苍翼几步走到景杰面前,又道,“既然没你事了,不如去书斋给我瞧瞧你最近都在忙些什么。”说着又回头嘱白鹏道,“小白,你替我在这看着,记住,那一百鞭子一鞭都不能少,不然我们的右法使一定会不高兴。”
交代完,一牵景杰衣袖,不由分说大步出了议事堂,在门口伺候的下人立时又将门在他们背后徐徐关上。
来到位于二层的书斋中,苍翼不过随意翻看桌上的卷册、书籍,景杰只是沉默地站在他身后,只在苍翼开口询问时才简单作答。
议事堂在书斋正上方,隔着厚实的楼层夹板,每一下鞭笞不过如柳枝曳地般轻柔而过,那极其细微的声音和地板在受力之下的轻颤却清晰地告诉景杰,莫良此刻很可能已经皮开肉绽,只是,一直不曾听到一点点呻吟声。
景杰微微闭上眼睛,他太了解莫良了,那个家伙一定正咬紧牙关硬扛。
杜扬挥鞭的节奏并不快,但每一下都隐隐透着沉浑的力道。

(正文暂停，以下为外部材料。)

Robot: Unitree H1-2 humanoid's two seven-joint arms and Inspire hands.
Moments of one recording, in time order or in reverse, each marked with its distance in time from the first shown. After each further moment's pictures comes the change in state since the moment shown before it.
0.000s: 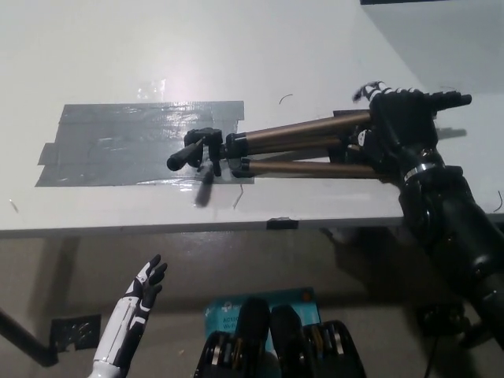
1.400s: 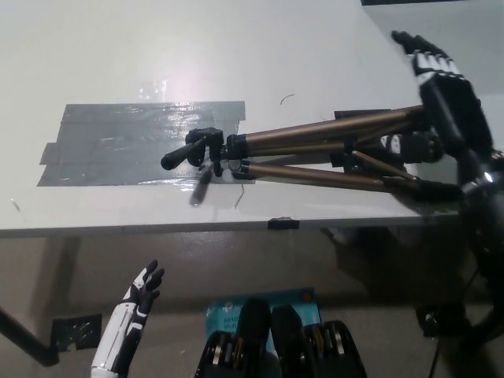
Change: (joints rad) left_arm 0.019 -0.002 0.000 -0.002 -0.006 -0.010 0.012; right_arm 0.200 -0.074 -0.215 -0.693 0.226 0.046 0.393
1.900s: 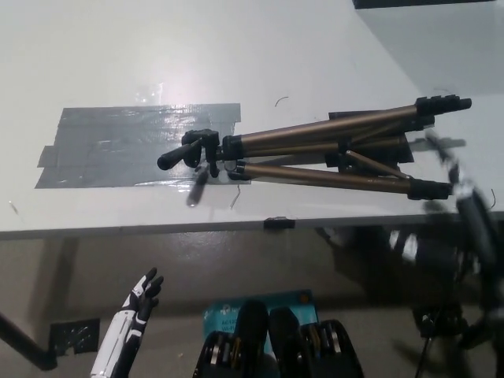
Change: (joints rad) left_arm 0.027 -0.001 -0.001 0.000 -0.004 0.000 0.000; right_arm 0.388 0.078 -0.155 -0.360 0.306 -0.112 -0.013
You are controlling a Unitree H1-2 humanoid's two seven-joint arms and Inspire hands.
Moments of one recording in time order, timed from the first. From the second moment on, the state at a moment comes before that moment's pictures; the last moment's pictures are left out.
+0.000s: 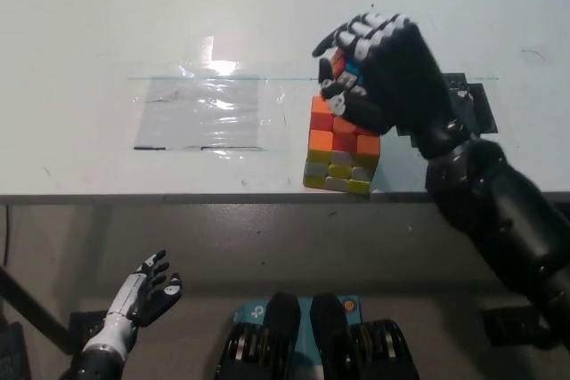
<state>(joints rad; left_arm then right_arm) -0.25 0.18 0.02 0.59 0.09 -0.03 -0.02 -0.80 -0.28 0.51 0.50 -0.87 -0.36 -0.59</state>
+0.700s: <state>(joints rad) -0.25 0.18 0.02 0.59 0.09 -0.03 -0.02 -0.76 -0.23 0.50 0.62 -0.88 -0.37 -0.58</state>
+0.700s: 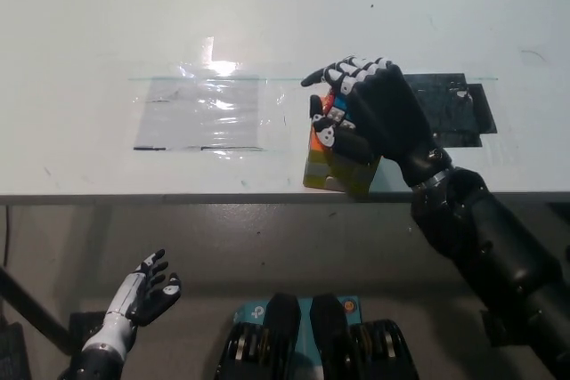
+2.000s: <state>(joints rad) -0.25 0.18 0.02 0.58 0.09 -0.03 -0.02 -0.76 -0.25 0.52 0.46 -0.89 -0.32 -0.27</state>
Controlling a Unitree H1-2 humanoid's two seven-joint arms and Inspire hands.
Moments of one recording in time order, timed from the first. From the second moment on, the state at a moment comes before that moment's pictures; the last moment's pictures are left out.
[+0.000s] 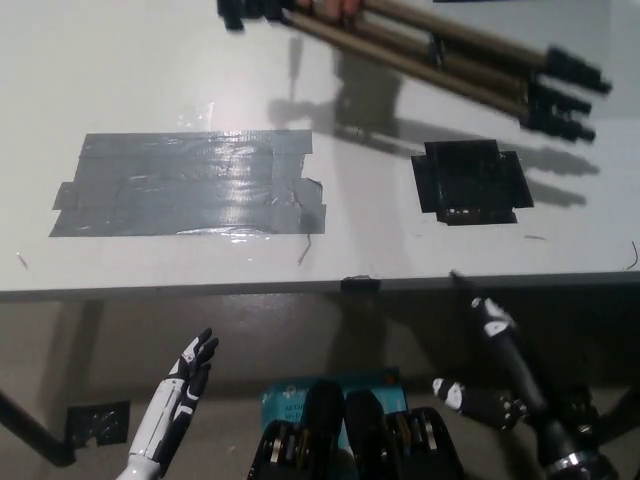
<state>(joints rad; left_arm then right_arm) -0.04 0.17 -0.08 0.31 0.15 -0.41 -0.04 -0.07 -0.17 0.21 -0.15 -0.41 -0.10 -0.02</state>
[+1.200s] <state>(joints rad) -0.05 0.17 -0.08 0.31 0.18 -0.43 -0.04 -0.69 -0.18 0.22 0.37 -0.90 0.10 -0.15</state>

在心里默默数到三十下时,景杰终于再也沉不住气,拉开书斋的门就要冲出去,苍翼的声音在身后悠悠响起,“这是他自认欠你的,你又何苦不肯成全他。”
景杰轻声道,“他不欠我什么,我也无需成全他什么。”
苍翼淡笑一下,“以墨家二小子的脾气,他挨这些鞭子,伤的顶多是皮肉,若是你不计后果去阻止,那时,伤的怕就是你们的情谊了。”
景杰站在门口,他心里亦很清楚,莫良表面看来爽朗不羁,可是他心里的小别扭却也不是那么容易解开的。

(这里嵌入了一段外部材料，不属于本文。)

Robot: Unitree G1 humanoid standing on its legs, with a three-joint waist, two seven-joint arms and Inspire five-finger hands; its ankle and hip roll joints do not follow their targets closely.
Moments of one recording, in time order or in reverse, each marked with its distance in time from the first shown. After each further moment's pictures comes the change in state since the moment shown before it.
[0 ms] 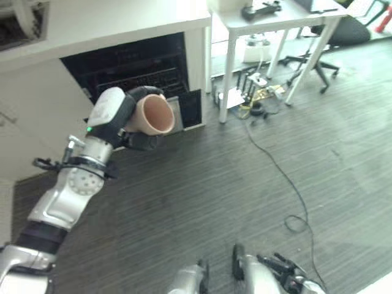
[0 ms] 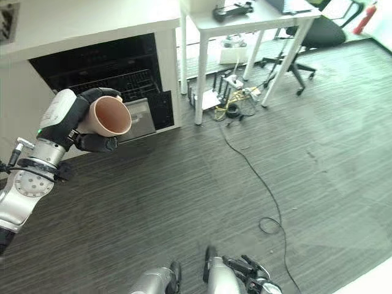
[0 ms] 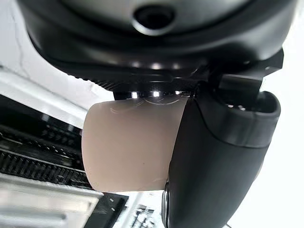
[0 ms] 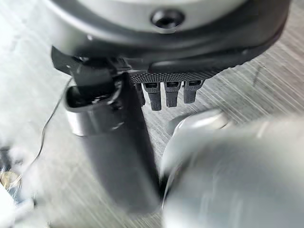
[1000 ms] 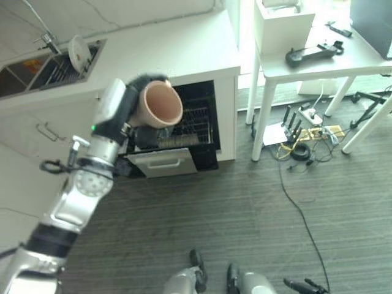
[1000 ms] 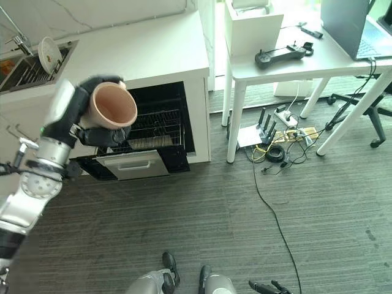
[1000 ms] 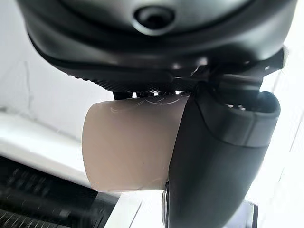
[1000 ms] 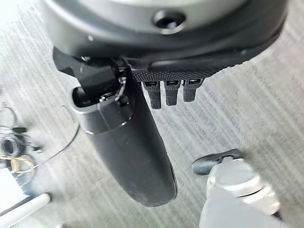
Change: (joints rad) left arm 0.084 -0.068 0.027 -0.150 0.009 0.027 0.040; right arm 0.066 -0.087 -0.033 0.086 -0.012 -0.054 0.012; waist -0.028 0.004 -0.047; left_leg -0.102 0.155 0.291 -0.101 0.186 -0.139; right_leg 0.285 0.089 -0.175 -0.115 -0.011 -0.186
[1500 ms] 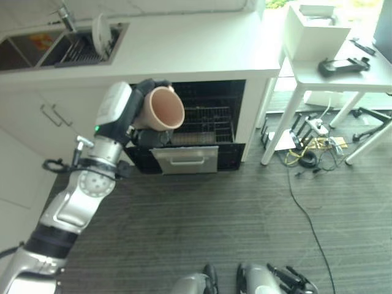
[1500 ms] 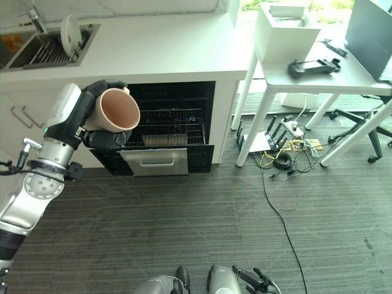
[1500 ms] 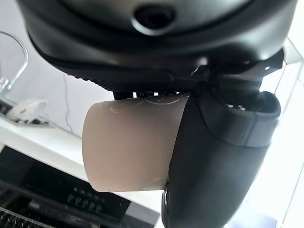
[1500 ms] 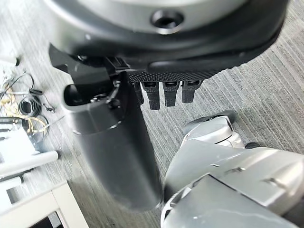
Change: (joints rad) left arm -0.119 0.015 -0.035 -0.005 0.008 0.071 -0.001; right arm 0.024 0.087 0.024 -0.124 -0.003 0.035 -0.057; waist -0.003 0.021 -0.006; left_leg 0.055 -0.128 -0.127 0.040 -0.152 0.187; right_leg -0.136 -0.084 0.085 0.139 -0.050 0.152
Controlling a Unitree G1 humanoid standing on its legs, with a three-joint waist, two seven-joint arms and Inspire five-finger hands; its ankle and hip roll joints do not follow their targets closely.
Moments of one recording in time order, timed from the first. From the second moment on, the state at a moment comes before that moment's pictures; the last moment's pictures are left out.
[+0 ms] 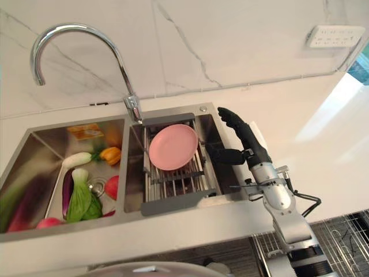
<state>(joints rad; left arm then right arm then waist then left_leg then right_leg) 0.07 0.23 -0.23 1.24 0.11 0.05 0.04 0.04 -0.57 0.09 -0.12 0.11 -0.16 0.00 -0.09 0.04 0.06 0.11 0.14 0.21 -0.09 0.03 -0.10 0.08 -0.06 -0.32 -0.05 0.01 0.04</state>
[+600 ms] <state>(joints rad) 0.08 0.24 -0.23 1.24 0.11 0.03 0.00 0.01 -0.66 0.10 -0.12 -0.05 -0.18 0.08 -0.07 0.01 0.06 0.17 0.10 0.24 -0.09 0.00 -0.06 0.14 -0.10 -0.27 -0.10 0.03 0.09</state>
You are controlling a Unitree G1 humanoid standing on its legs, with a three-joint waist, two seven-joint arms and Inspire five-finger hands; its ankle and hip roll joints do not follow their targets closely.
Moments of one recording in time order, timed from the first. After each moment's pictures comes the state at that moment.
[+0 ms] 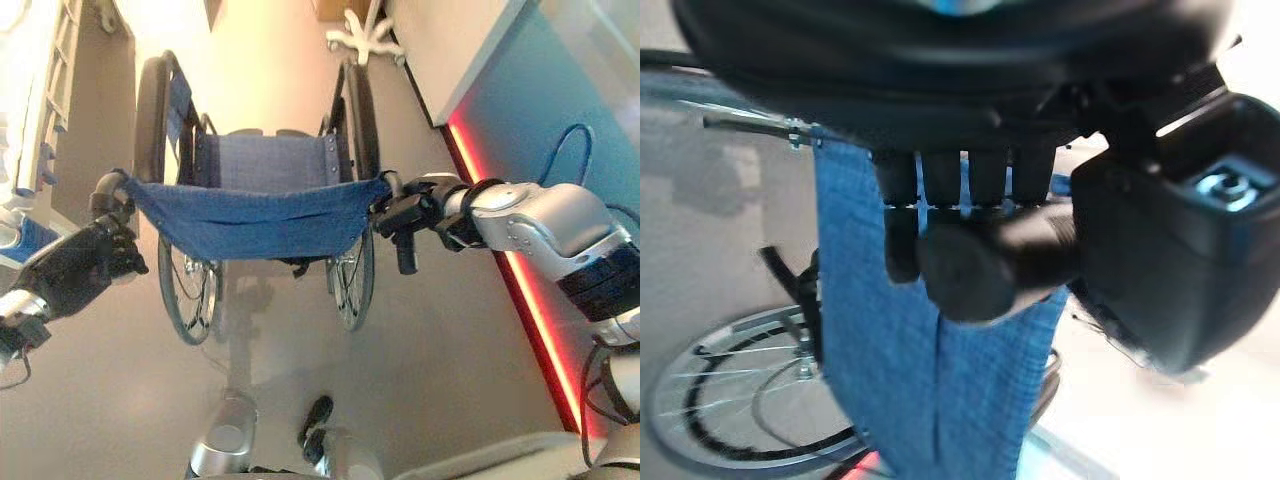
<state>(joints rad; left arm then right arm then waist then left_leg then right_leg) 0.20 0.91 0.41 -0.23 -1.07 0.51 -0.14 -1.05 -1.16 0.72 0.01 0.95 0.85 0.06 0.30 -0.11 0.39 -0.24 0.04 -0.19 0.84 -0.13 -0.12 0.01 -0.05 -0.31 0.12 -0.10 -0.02</state>
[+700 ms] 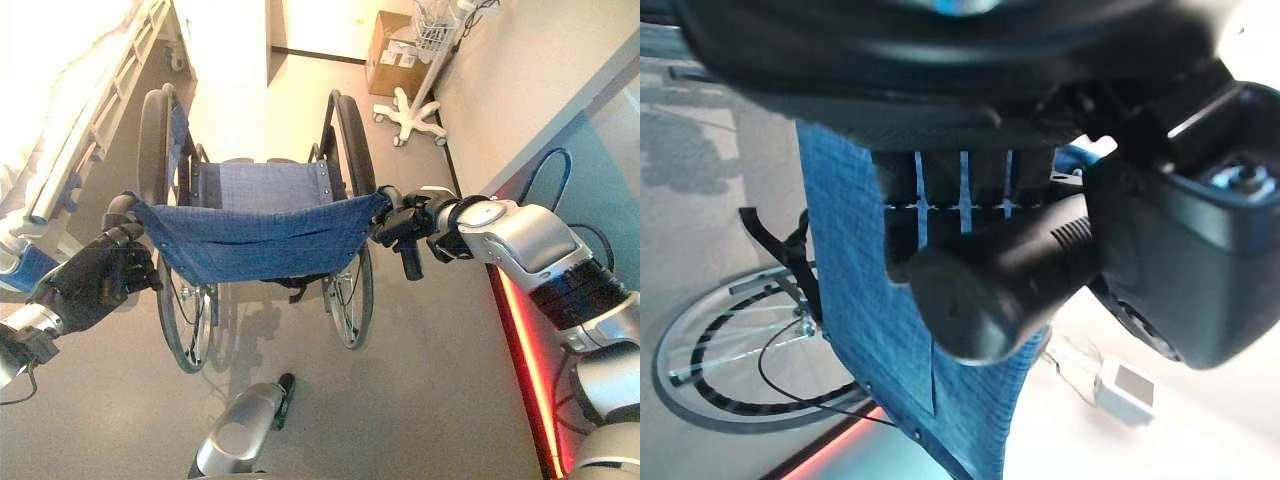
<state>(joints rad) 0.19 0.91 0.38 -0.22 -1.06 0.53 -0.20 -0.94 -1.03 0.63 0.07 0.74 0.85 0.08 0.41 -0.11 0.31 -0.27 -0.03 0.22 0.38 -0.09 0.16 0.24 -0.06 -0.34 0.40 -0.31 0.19</state>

正失神间,可人快步进来,满面忧虑之色,“圣主,不好了……”
景杰道,“你别急,慢慢说。”
可人这才又道,“刚刚来了几个人自称是白府张妈的家人,全都跪在门前不肯起来,说是请圣主给他们做主,口口声声要让害死张妈的凶手血债血偿。”
景杰以手扶额,苦笑道,“清浯果然激怒了他,他下手还真是快。”
可人一时不明白景杰的意思,也顾不得询问,只是继续道,“今日正好是隋忆当班,他听说了这件事便马上出来安抚那些人,告诉他们张妈是被白执依家法处置的,不关别人的事。可那些人仍不依不饶,说张妈是被府外之人教唆偷窃,请圣主无论如何要为他们做主,将幕后真凶就地正法。”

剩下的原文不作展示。